━━━ RECORDED DATA

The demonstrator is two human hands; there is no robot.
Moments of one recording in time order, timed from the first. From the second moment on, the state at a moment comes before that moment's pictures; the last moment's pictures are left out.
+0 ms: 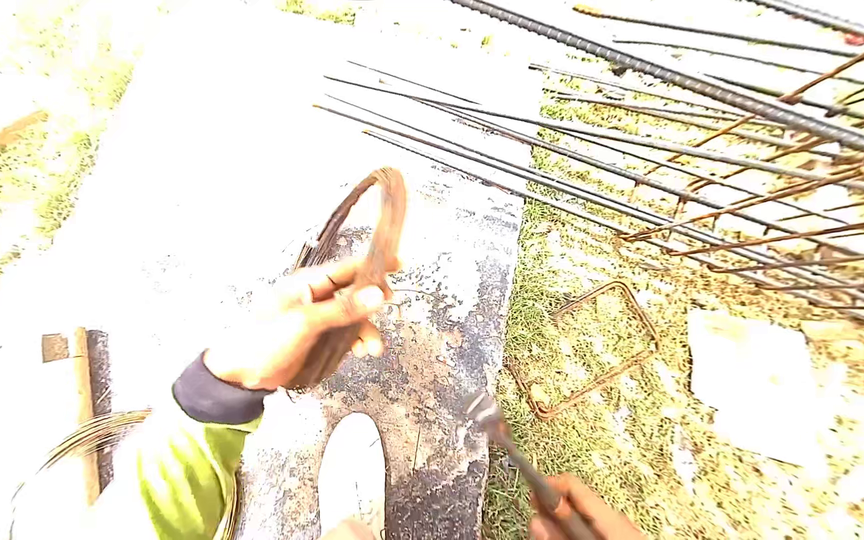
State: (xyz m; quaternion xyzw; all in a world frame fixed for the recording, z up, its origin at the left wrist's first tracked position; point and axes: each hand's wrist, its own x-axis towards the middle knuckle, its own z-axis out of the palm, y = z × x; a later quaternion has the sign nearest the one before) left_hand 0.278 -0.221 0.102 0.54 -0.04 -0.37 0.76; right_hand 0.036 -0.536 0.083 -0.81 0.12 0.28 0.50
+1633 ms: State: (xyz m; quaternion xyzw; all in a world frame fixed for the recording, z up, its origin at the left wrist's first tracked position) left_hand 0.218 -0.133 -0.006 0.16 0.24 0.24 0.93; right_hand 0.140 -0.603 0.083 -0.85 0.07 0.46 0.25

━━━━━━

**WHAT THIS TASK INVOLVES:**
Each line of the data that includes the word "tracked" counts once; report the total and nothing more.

**RESPONSE:**
2